14 1461 1492 1523 1553  ...
15 1761 1790 1818 1847  ...
16 2041 2068 2095 2122  ...
17 2304 2330 2355 2380  ...
18 2553 2577 2601 2625  ...
19 2788 2810 2833 2856  ...
.    .    .    .    .
.    .    .    .    .
.    .    .    .    .
99

Anyway, I was just kind of hoping someone could explain it to me...

Suppose you want the base-10 logarithm of 1.52. You look at "15" (the first two digits) in the left-marginal column, then find "2" (the third digit) in the top margin, then look at the entry: 1818. Conclude that log₁₀ 1.52, rounded to four digits, is 0.1818. Then suppose you want the base-10 logarithm of 1520, which is the number that results from starting with 1.52 and pushing the decimal point three places to the right. That logarithm is log₁₀ 1520 = 3.1818 (approximately). The "3" is how many places the decimal point was pushed; that's why using 10 as the base of logarithms is convenient when working in a base-10 numeral system. 3 is the characteristic and 1818 is the mantissa. Michael Hardy 01:15, 11 July 2005 (UTC)

Thank you.

[edit] explanation

i like this article, but i got directed to it due to interest in why the calculator made base-10 logs obsolete. unfortunately, this article really doesn't address that question.

for example, it states, "Because of their utility in saving work in laborious calculations by hand on paper, tables of base-10 logarithms were found in appendices of many books." as a non-mathematician, i have no idea why base-10 logs "save work..." and therefore i can't understand the connection to calculators. i'd love to see this issue fleshed out a bit.

s (unsigned by User:24.89.202.141)

Does the explanation at logarithm#Easier computations help? Maybe there should be a mention here to look at the explanation there. Gene Nygaard 19:11, 10 October 2005 (UTC)

[edit] Originator

Should this article discuss who invented Common logarithms? I think it was Henry Briggs. --maru (talk) contribs 16:35, 26 January 2006 (UTC)

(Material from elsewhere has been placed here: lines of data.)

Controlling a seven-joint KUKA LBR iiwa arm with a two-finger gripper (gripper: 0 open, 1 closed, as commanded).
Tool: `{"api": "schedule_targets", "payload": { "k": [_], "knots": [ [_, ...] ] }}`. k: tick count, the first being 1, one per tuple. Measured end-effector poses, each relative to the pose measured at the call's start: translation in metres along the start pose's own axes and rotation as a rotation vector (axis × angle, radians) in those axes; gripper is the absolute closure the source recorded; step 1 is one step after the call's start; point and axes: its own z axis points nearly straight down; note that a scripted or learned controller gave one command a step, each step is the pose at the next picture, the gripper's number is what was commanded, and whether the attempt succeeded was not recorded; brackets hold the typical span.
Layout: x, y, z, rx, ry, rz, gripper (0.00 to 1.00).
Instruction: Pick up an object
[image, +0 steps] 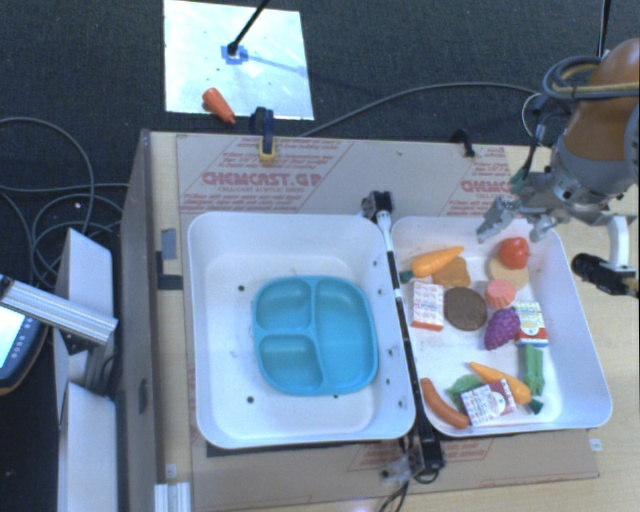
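You have the jaws spread wide above the red tomato (514, 251), a light, slick toy: pinch across its round middle.

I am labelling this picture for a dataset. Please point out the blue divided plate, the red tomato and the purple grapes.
blue divided plate (315, 335): camera view, on the ridge between its compartments.
red tomato (514, 252): camera view, on the middle of its top.
purple grapes (501, 327): camera view, on the middle of the bunch.

— Where does the camera sit?
— Fixed above the worktop (330, 165), looking down at a slant, at middling range.
— What does it take in?
— Both white bins (230, 240), side by side.
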Motion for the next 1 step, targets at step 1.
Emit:
{"api": "schedule_targets", "payload": {
  "k": [1],
  "knots": [
    [0.0591,0.0271,0.0664,0.001,0.002,-0.002,0.00]
  ]
}}
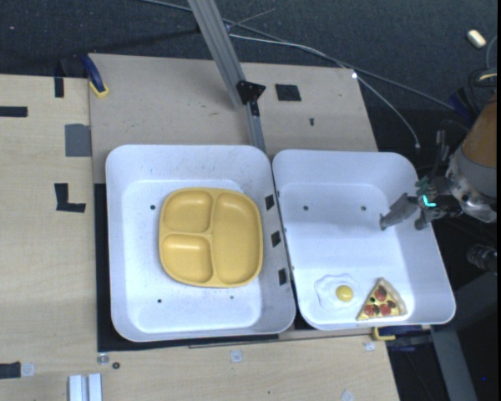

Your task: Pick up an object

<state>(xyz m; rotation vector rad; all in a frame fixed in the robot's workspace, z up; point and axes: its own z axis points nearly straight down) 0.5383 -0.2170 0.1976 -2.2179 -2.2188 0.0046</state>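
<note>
A: Pincer [398,215] sits over the right bin [334,170], near its right wall, arm coming in from the right. Can't tell its state, too small and dark. Nothing visible in it.

B: Targets?

A: Fried egg toy [337,291] and pizza slice toy [382,300], side by side at the right bin's near edge, just apart. Both flat on the bin floor. Yellow divided plate [210,236] lies in the left bin [134,307], well away.

B: Step?

A: Looks like approach, no grasp made. Pincer is well apart from both toys.

B: Next?

A: My guess: travel toward the near edge, centre over one toy, descend. Both are thin and flat, so it has to get low; bin wall sits close to the pizza.
</note>
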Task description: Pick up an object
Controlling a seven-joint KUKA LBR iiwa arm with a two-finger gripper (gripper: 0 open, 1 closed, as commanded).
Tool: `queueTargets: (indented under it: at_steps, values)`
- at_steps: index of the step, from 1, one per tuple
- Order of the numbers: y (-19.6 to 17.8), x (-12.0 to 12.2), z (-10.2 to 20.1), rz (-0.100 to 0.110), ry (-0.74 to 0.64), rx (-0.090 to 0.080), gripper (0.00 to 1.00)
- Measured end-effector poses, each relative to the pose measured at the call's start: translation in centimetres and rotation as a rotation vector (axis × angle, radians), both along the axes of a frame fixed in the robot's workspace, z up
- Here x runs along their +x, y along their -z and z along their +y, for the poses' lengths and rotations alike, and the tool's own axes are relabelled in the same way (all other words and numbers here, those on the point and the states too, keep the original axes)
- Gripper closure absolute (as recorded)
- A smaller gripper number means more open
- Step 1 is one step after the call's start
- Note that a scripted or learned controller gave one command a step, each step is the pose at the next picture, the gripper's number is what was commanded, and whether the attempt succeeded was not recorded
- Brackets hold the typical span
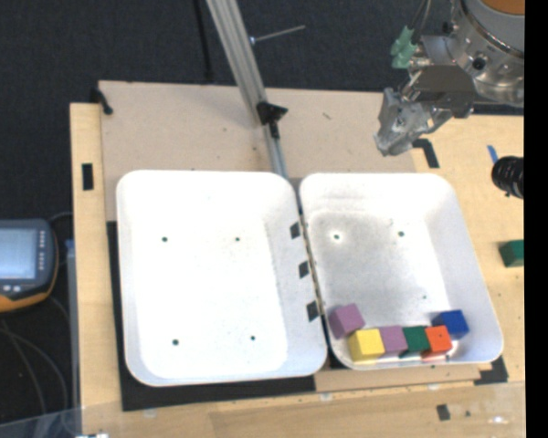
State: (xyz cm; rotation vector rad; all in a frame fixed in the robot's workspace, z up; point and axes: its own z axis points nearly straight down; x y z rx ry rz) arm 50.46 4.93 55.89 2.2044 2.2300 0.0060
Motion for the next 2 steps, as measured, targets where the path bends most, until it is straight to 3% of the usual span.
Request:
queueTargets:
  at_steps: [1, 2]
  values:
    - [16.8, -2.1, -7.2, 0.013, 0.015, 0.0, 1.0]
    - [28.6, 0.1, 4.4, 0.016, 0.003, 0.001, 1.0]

[edit] Algorithm for log10(x)

Not that anyone gives a damn but here is an algorithm for calculating log10(x)

#!/usr/bin/python

from __future__ import division

def log10(X):
  epsilon = 0.000000000001
  integer_value=0
  while X < 1:
    integer_value = integer_value - 1
    X = X * 10
  while X >= 10:
    integer_value = integer_value + 1
    X = X / 10
  decfrac = 0.0
  partial = 1/10
  X=X*X*X*X*X*X*X*X*X*X
  while partial > epsilon:
    while X >= 10:
      decfrac = decfrac + partial
      X = X / 10
    partial = partial / 10
    X=X*X*X*X*X*X*X*X*X*X
  return (integer_value + decfrac)

if __name__ == '__main__':
  value = 4.5
  print "      X  =",value
  print "LOG10(X) =",log10(value)

[edit] Further notation

My old mathematics teacher at school also led me to believe that while ln is a standard abbreviation of log_e, lg was an accepted abbreviation of log₁₀. Has anyone else seen lg used?

I've seen it, but if I came across it without some context, I would be uncertain which base was intended. I suspect some people use lg for the base-2 logarithm. Michael Hardy 21:52, 24 May 2006 (UTC)

Yes, in computer science lg generally denotes log base 2. —Steven G. Johnson 04:03, 25 May 2006 (UTC)

[edit] Hilarious

I have to nominate "Numbers are placed on slide rule scales at a distance proportional to their common logarithm. By mechanically adding the distance for 1 to 2 on the lower scale to the distance from 1 to 3 on the upper scale, one can quickly determine that 2 x 3 = 6." for funniest Serious Caption on Wikipedia.